┌─ Information given

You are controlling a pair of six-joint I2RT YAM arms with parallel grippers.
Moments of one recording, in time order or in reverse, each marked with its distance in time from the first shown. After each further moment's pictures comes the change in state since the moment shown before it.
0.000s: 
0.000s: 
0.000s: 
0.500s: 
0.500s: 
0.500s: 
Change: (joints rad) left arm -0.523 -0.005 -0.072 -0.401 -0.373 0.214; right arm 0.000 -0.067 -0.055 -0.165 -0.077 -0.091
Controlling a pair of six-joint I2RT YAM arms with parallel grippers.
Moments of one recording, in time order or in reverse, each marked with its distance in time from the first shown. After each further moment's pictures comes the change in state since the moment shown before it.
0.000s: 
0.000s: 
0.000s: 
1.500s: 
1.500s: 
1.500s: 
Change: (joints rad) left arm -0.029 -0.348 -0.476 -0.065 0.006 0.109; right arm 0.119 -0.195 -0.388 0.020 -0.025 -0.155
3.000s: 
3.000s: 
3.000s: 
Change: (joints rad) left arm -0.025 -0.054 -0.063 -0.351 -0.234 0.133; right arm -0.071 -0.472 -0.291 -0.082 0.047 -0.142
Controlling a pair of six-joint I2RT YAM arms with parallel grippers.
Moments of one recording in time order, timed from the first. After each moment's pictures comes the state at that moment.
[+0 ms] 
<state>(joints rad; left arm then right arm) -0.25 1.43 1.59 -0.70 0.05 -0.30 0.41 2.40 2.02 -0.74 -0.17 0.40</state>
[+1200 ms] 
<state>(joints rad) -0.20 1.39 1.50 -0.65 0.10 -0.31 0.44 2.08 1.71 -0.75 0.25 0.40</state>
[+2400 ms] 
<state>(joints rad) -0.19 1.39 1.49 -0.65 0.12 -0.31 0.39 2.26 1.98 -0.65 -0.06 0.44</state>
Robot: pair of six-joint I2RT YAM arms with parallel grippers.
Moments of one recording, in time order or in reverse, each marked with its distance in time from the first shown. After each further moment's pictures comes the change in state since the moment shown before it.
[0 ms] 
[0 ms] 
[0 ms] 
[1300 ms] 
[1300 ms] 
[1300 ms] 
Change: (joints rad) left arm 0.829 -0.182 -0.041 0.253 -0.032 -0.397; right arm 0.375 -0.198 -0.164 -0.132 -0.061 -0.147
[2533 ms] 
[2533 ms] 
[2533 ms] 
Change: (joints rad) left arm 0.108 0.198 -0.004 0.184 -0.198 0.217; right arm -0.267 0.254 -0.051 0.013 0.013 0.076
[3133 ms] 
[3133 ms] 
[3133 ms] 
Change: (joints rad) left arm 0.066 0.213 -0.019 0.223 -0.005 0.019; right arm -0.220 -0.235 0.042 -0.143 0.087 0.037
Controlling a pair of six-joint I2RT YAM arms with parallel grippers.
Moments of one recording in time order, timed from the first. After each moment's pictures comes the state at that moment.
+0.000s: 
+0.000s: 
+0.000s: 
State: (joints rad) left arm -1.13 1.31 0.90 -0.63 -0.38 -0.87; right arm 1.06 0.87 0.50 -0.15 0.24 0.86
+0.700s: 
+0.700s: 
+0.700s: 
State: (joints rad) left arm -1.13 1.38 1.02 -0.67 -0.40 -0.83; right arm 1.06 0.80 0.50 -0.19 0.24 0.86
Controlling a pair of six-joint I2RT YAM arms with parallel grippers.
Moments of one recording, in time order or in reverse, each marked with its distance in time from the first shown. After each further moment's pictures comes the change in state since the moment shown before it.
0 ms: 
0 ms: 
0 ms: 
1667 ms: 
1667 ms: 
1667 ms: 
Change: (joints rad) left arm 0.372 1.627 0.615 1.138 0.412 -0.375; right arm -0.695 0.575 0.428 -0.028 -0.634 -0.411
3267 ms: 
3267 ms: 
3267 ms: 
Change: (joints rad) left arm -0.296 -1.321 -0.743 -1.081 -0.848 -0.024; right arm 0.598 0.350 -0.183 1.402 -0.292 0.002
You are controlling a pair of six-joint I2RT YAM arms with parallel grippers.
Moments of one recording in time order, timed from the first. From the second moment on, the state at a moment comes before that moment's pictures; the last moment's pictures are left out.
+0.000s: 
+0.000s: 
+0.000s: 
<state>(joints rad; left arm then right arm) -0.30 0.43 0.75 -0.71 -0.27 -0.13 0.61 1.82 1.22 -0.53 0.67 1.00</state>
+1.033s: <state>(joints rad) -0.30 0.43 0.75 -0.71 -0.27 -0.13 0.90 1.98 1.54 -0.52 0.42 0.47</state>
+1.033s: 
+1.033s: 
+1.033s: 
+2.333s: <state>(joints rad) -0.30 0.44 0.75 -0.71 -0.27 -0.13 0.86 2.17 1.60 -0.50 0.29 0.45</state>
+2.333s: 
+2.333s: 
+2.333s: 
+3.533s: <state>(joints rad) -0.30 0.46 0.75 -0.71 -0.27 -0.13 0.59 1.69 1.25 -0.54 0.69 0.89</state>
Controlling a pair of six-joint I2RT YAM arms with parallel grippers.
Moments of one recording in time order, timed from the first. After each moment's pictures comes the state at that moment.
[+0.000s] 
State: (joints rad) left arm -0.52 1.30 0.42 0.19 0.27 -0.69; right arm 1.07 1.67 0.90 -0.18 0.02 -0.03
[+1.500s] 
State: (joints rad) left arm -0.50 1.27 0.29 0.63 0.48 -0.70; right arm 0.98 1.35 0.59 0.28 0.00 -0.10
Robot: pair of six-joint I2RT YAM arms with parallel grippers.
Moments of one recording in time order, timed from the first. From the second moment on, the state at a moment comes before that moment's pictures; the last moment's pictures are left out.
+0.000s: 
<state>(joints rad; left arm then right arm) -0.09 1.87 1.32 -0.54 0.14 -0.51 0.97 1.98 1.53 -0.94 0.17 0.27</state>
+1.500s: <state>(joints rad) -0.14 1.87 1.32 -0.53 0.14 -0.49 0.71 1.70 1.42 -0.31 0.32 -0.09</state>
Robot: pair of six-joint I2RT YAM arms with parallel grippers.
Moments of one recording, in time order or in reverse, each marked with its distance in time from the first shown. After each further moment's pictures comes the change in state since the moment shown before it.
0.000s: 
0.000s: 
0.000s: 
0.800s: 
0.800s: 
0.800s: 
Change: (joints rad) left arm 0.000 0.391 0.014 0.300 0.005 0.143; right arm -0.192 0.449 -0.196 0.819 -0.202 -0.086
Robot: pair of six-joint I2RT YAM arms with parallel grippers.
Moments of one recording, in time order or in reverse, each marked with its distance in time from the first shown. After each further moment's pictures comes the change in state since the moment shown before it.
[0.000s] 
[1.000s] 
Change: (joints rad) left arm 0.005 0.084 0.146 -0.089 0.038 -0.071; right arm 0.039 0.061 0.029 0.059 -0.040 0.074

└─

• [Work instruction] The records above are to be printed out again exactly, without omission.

• [Response to this task]
You are controlling a pair of six-joint I2RT YAM arms with parallel grippers.
Moments of one recording, in time order or in reverse, each marked with its distance in time from the first shown. After each further moment's pictures comes the change in state since the moment shown before it.
0.000s: 
0.000s: 
0.000s: 
0.500s: 
0.500s: 
0.500s: 
Change: (joints rad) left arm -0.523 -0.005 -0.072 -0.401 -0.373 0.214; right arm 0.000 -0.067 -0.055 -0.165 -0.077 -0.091
Controlling a pair of six-joint I2RT YAM arms with parallel grippers.
Moments of one recording, in time order or in reverse, each marked with its distance in time from the first shown. After each further moment's pictures comes the change in state since the moment shown before it.
0.000s: 
0.000s: 
0.000s: 
1.500s: 
1.500s: 
1.500s: 
Change: (joints rad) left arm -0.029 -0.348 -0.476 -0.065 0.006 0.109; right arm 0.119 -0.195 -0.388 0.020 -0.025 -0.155
3.000s: 
3.000s: 
3.000s: 
Change: (joints rad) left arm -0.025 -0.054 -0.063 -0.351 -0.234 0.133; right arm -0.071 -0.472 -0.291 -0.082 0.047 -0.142
Controlling a pair of six-joint I2RT YAM arms with parallel grippers.
Moments of one recording in time order, timed from the first. After each moment's pictures comes the state at that moment.
[+0 ms] 
<state>(joints rad; left arm then right arm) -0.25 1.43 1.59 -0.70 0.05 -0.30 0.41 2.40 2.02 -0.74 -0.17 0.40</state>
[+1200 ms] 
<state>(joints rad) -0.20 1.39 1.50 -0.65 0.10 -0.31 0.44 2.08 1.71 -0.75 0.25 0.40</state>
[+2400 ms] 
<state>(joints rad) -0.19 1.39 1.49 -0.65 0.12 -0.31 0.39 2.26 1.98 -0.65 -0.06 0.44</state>
Robot: pair of six-joint I2RT YAM arms with parallel grippers.
Moments of one recording, in time order or in reverse, each marked with its distance in time from the first shown. After each further moment's pictures comes the change in state since the moment shown before it.
[0 ms] 
[0 ms] 
[0 ms] 
[1300 ms] 
[1300 ms] 
[1300 ms] 
Change: (joints rad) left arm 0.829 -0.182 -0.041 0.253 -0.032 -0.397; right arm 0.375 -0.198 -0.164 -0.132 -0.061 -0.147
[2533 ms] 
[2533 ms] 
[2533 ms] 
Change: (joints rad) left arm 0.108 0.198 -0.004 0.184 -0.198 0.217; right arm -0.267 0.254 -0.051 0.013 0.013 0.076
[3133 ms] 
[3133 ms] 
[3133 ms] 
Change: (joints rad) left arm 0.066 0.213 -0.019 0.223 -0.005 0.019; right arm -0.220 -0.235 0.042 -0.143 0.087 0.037
Controlling a pair of six-joint I2RT YAM arms with parallel grippers.
Moments of one recording in time order, timed from the first. After each moment's pictures comes the state at that moment.
+0.000s: 
+0.000s: 
+0.000s: 
State: (joints rad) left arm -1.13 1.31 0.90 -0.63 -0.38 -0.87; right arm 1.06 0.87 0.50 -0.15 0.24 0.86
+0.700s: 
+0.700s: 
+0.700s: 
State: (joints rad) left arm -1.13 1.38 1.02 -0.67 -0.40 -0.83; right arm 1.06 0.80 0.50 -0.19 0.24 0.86
Controlling a pair of six-joint I2RT YAM arms with parallel grippers.
Moments of one recording, in time order or in reverse, each marked with its distance in time from the first shown. After each further moment's pictures comes the change in state since the moment shown before it.
0 ms: 
0 ms: 
0 ms: 
1667 ms: 
1667 ms: 
1667 ms: 
Change: (joints rad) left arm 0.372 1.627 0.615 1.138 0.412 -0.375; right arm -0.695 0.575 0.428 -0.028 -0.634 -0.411
3267 ms: 
3267 ms: 
3267 ms: 
Change: (joints rad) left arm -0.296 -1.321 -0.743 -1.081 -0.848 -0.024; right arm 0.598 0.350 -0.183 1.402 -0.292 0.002
You are controlling a pair of six-joint I2RT YAM arms with parallel grippers.
Moments of one recording in time order, timed from the first. From the second moment on, the state at a moment comes before that moment's pictures; the last moment's pictures are left out.
+0.000s: 
+0.000s: 
+0.000s: 
<state>(joints rad; left arm then right arm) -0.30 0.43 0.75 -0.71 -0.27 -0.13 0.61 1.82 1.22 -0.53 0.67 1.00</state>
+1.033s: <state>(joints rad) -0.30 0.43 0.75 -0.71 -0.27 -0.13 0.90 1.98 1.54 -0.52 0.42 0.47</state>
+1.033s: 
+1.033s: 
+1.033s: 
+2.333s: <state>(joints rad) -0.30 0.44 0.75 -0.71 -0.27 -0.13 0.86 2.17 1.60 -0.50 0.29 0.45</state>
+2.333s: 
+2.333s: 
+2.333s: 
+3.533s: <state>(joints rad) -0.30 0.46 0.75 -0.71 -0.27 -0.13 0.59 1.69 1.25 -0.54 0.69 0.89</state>
Controlling a pair of six-joint I2RT YAM arms with parallel grippers.
Moments of one recording in time order, timed from the first. After each moment's pictures comes the state at that moment.
[+0.000s] 
State: (joints rad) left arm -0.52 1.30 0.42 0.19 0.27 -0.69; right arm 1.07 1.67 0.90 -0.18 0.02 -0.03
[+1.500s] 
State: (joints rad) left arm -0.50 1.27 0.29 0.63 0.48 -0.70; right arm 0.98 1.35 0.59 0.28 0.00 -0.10
Robot: pair of six-joint I2RT YAM arms with parallel grippers.
Moments of one recording in time order, timed from the first. From the second moment on, the state at a moment comes before that moment's pictures; the last moment's pictures are left out.
+0.000s: 
<state>(joints rad; left arm then right arm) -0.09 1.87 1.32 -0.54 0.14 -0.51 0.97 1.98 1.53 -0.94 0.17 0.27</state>
+1.500s: <state>(joints rad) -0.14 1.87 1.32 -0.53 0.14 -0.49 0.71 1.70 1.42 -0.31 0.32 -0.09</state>
Robot: pair of six-joint I2RT YAM arms with parallel grippers.
Moments of one recording, in time order or in reverse, each marked with its distance in time from the first shown. After each further moment's pictures comes the change in state since the moment shown before it.
0.000s: 
0.000s: 
0.000s: 
0.800s: 
0.800s: 
0.800s: 
Change: (joints rad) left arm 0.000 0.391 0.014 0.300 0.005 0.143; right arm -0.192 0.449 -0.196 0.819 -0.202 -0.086
Robot: pair of six-joint I2RT YAM arms with parallel grippers.
Moments of one recording, in time order or in reverse, each marked with its distance in time from the first shown. After each further moment's pictures comes the change in state since the moment shown before it.
[0.000s] 
[1.000s] 
Change: (joints rad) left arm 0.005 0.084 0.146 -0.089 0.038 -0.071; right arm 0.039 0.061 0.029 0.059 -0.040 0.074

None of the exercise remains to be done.